Sahu’s family was blocked at the village entrance by locals who demanded that the funeral take place according to traditional Hindu customs. Villagers reportedly set the condition that burial would be allowed only if the rites followed local religious norms.
Police were dispatched to the village to maintain order as tensions escalated. The district administration tried to mediate but could not convince the villagers to allow the burial.
In the meantime, Sahu’s body was kept in a mortuary while negotiations continued.
Eventually, the family was forced to conduct the burial at Sankra burial ground, away from Jewartala, on the following Sunday. Balod district police chief Yogesh Patel told the media that the villagers had denied the family a burial site on account of their religious conversion.

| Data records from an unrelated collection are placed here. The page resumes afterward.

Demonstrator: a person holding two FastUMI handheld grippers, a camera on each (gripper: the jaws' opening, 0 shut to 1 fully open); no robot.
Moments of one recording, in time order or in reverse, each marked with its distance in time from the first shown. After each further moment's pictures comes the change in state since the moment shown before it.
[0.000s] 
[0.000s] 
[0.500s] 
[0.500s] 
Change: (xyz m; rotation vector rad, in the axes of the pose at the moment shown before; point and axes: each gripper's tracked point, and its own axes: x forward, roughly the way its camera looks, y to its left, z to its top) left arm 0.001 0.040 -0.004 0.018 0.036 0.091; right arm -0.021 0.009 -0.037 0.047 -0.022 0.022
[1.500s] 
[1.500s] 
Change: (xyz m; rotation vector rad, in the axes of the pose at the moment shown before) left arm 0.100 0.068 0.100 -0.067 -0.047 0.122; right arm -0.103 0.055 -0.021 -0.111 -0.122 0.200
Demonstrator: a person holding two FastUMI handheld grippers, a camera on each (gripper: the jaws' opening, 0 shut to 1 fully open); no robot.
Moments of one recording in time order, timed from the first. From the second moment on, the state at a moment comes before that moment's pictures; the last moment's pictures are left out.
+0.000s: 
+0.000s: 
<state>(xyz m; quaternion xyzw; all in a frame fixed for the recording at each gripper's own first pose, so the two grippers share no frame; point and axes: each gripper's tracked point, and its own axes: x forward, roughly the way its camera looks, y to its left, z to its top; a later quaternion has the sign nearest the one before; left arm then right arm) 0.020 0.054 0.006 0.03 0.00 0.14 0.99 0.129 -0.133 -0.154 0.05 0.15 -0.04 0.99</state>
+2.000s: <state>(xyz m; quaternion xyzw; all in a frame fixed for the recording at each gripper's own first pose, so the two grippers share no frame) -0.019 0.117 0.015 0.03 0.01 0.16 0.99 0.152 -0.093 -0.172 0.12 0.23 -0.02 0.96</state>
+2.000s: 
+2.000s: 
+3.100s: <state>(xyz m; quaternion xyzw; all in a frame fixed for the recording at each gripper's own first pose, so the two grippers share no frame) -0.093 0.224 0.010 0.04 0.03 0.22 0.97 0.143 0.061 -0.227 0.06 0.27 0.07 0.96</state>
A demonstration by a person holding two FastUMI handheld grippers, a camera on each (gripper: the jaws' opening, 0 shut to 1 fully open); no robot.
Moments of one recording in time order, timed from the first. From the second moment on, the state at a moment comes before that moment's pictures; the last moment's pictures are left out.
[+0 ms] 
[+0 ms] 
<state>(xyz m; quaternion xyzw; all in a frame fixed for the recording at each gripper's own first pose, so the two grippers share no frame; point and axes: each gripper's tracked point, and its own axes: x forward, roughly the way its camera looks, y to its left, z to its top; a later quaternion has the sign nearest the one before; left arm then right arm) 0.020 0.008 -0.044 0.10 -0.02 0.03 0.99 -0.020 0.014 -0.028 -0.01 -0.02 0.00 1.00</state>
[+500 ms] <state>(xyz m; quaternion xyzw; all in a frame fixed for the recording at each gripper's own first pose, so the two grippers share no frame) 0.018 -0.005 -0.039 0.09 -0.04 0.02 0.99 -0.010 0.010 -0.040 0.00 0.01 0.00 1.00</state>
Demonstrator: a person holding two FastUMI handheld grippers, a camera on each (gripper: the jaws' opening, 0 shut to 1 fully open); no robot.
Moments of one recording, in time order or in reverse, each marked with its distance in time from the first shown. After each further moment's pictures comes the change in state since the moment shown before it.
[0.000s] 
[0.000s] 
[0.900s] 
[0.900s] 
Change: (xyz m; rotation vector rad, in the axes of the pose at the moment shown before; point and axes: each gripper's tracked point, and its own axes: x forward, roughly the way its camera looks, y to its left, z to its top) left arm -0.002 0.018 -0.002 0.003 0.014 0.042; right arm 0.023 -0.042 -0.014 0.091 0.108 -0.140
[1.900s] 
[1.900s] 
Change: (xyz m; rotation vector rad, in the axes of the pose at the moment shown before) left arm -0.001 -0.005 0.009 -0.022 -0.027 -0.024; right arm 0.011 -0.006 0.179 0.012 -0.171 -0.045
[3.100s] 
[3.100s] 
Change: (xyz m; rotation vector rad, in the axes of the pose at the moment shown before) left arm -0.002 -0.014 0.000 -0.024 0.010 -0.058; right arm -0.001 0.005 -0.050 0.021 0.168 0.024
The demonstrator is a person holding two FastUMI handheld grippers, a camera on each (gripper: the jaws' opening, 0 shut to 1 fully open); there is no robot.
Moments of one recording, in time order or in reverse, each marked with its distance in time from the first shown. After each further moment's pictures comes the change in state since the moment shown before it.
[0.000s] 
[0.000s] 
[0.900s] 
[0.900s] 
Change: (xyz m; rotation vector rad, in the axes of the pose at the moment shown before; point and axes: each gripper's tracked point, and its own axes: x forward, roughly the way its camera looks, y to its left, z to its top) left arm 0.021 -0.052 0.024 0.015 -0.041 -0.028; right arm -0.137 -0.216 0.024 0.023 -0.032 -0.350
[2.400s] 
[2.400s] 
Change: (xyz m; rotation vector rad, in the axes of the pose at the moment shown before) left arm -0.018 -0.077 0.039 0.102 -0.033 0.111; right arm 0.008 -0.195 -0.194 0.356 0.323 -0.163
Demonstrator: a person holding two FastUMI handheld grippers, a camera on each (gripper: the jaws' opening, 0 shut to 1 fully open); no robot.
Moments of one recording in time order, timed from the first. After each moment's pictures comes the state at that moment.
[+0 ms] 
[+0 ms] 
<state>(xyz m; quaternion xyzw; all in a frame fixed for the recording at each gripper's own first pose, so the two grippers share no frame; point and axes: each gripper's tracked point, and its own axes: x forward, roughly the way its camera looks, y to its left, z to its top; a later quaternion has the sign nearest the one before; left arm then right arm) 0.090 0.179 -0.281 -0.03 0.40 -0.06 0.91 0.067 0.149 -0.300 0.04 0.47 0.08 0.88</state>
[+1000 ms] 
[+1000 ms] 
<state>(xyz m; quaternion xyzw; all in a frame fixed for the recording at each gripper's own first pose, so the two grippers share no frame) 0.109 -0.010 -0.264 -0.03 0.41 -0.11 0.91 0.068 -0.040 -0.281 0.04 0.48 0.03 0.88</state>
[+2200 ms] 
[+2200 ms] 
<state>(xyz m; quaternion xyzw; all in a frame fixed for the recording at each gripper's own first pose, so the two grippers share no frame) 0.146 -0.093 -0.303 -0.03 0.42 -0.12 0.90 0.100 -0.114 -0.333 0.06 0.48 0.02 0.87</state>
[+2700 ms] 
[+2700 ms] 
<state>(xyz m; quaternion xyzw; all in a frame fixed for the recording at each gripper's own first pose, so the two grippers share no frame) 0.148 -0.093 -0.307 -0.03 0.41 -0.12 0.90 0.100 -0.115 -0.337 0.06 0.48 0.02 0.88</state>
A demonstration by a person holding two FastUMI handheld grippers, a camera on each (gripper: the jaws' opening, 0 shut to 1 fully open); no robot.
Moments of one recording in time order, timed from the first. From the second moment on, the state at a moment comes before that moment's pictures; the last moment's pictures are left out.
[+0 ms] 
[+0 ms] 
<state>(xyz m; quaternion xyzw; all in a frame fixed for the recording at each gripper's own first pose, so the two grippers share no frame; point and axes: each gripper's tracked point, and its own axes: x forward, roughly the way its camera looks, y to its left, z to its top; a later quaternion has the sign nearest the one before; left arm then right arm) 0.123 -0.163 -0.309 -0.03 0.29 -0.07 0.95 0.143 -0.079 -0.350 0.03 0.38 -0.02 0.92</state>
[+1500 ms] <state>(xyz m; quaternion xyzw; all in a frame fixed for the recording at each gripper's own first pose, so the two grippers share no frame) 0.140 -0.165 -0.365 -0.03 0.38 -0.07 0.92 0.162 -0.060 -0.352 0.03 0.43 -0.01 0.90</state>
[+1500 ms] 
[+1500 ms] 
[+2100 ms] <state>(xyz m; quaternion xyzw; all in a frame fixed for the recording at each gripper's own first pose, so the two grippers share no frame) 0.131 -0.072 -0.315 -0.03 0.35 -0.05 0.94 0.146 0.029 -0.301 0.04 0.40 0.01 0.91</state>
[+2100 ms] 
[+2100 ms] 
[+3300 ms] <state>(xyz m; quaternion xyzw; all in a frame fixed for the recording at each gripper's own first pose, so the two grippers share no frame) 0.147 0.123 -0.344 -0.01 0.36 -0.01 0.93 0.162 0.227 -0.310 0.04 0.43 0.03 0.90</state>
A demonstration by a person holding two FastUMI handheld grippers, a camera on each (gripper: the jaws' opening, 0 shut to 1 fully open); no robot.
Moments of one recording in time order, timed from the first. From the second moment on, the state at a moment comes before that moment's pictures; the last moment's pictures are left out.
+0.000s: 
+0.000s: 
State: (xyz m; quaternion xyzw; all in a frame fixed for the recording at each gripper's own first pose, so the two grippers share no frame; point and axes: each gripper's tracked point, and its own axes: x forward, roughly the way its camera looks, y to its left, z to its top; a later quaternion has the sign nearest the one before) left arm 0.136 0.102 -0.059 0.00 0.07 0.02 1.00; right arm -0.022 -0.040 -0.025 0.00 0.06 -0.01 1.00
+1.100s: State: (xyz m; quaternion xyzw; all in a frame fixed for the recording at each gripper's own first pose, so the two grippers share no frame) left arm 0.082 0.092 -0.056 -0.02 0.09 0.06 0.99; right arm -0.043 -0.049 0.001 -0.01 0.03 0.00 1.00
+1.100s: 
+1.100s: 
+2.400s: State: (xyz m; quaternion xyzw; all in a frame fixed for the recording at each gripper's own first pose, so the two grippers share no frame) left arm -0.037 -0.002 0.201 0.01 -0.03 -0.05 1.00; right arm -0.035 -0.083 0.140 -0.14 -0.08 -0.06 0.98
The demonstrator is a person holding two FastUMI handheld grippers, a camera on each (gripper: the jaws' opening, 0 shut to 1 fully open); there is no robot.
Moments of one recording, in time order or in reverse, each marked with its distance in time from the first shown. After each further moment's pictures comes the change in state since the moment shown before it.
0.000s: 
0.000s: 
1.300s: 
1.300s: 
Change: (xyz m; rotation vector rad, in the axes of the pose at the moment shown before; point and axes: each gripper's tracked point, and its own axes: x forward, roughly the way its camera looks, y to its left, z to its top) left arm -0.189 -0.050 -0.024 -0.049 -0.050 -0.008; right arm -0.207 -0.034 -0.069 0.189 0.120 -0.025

Police officials told the newspaper that in both the Jewartala and Kodekurse cases, villagers justified their actions solely on the grounds that the deceased had converted to Christianity. The families had attempted to use land that legally belonged to them or was earmarked for burial, but the communities refused access unless they agreed to renounce their faith.
The Chhattisgarh Christian Forum criticized authorities for failing to uphold constitutional rights.
The Forum’s president, Arun Pannalal, said Christians were being systematically denied the dignity of burial in their own villages while local officials stood by. He added that the areas in question had already been designated for burial use under the law.
Christians in India often face hostility rooted in allegations of religious conversion, especially in tribal and rural regions where Hindu nationalist groups accuse them of spreading foreign faiths. The suspicion fuels social boycotts, physical intimidation and denial of basic rights.
India ranks as the 11th-worst country in the world for Christian persecution, according to the Open Doors World Watch List. The watchdog group notes that at least a dozen states have passed anti-conversion laws that threaten the religious freedom of Christians.